§ EXERCISE
Please reproduce all the data exactly as written and omit the pictures.

☆ ☆ ☆ ☆ ☆ ☆ ☆

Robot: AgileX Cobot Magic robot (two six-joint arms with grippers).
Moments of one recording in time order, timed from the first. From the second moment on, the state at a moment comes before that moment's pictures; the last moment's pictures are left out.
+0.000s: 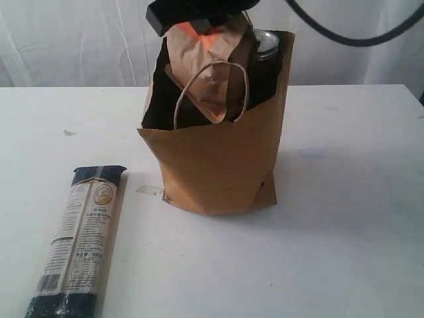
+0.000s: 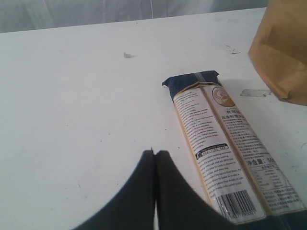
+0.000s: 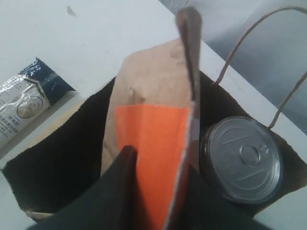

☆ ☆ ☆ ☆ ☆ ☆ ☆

§ TASK OUTPUT
Robot: AgileX Cobot Magic robot (two six-joint arms with grippers).
Moments of one recording in time order, timed from the first. From the second moment on, the state at a moment comes before that moment's pictures; the last moment's pictures are left out.
+0.000s: 
+0.000s: 
+0.000s: 

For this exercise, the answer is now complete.